- _Your instructions_: Go through the records and give the number of lines that include "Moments", with nothing else.

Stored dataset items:
<<<<
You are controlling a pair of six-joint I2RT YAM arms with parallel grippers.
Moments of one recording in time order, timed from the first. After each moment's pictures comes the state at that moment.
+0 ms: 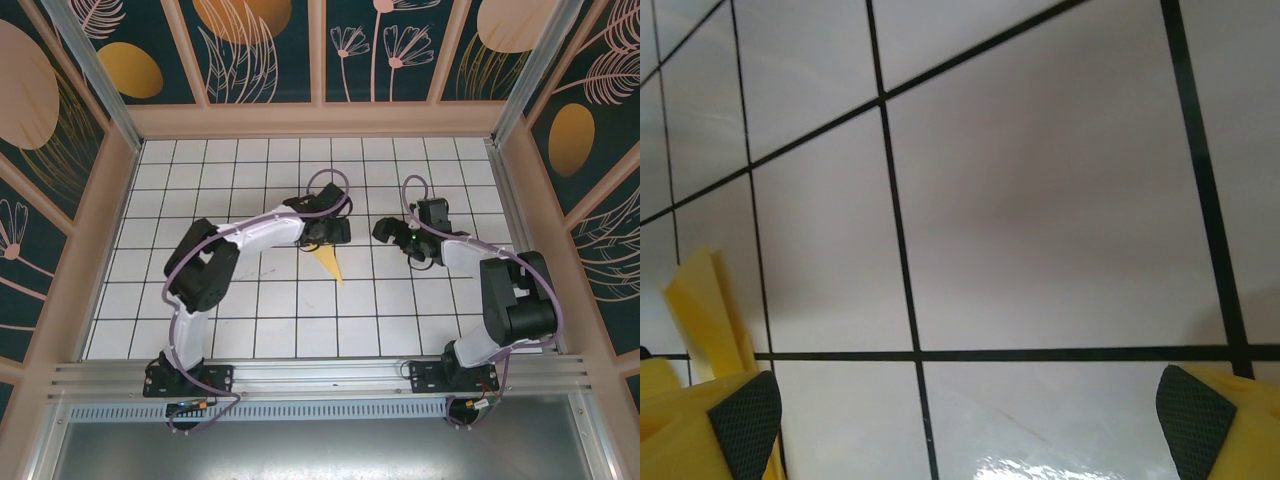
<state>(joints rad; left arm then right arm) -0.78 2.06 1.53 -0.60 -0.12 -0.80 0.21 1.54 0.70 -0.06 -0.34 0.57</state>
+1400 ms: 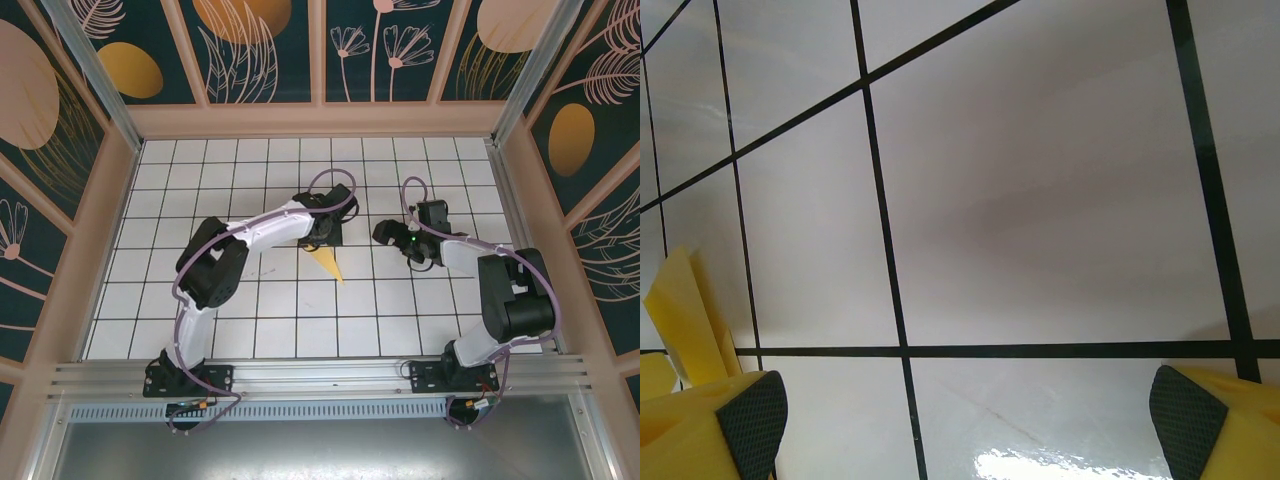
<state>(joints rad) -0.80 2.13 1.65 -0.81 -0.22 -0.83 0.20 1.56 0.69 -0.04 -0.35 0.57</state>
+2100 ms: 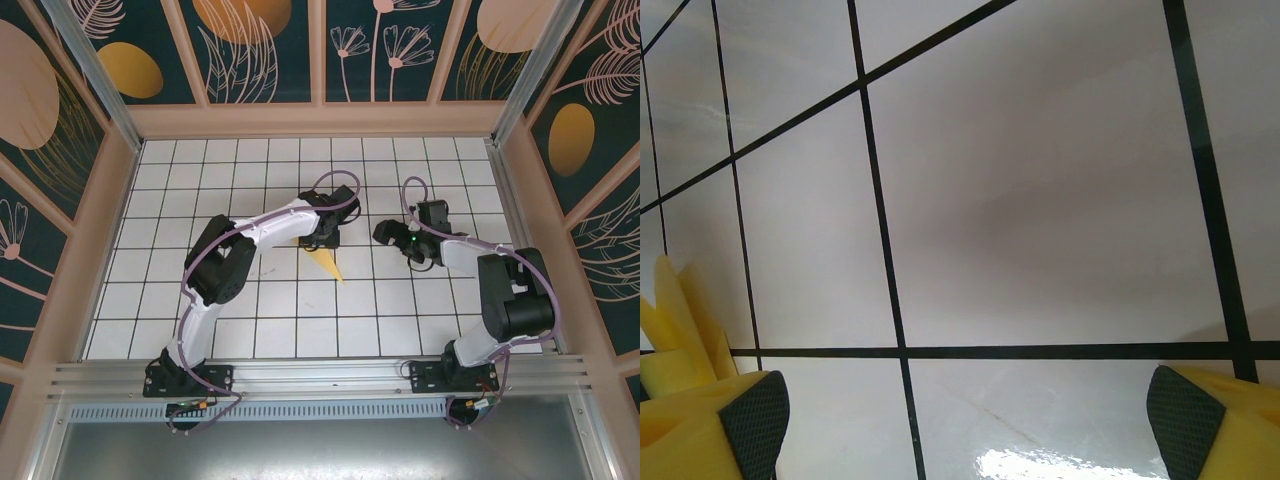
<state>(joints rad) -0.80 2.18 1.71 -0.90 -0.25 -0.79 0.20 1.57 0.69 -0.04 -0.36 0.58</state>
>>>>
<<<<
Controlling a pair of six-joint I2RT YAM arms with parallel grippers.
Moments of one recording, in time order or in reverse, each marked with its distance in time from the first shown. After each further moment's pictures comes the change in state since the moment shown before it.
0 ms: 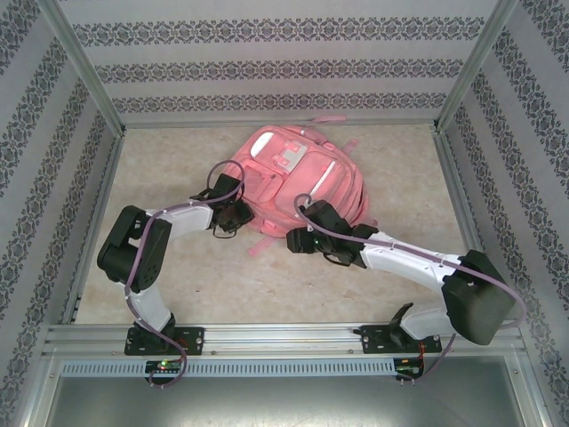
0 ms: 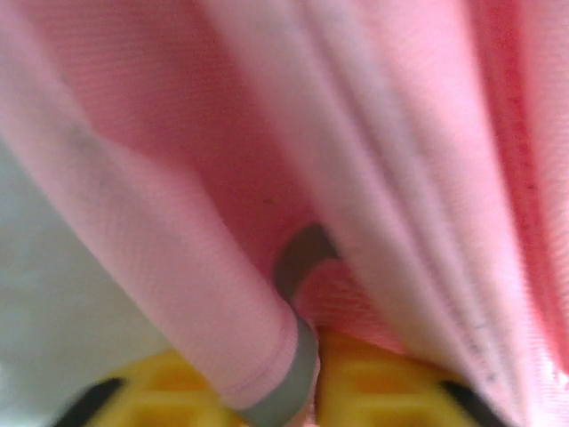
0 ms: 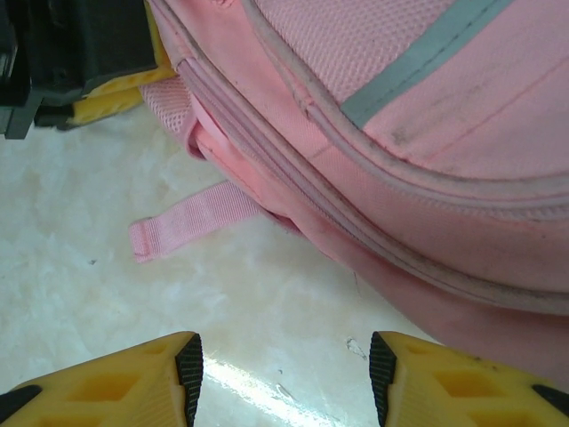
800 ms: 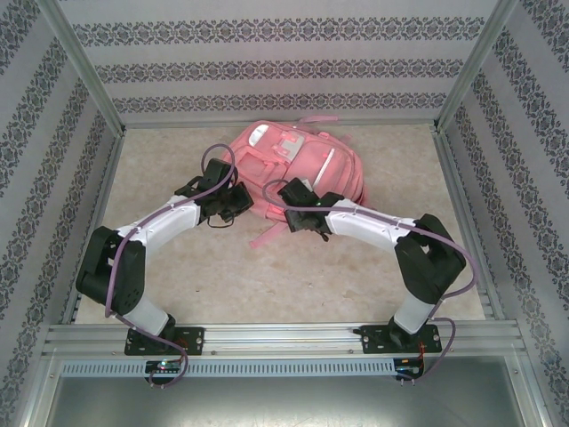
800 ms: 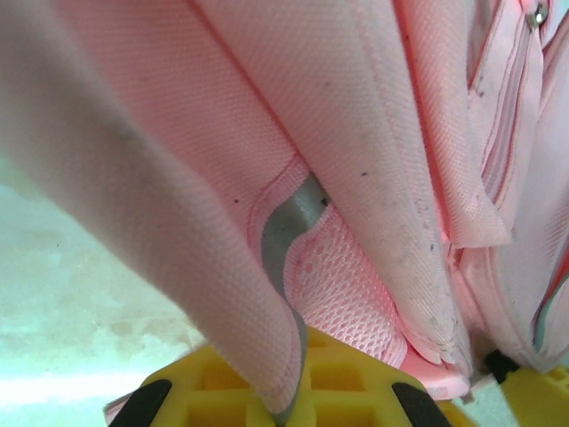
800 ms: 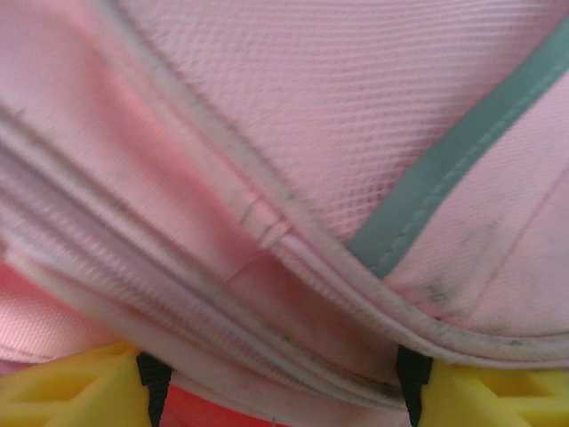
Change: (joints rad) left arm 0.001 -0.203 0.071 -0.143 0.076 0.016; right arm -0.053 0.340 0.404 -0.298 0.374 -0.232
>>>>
- _The completed task_: 2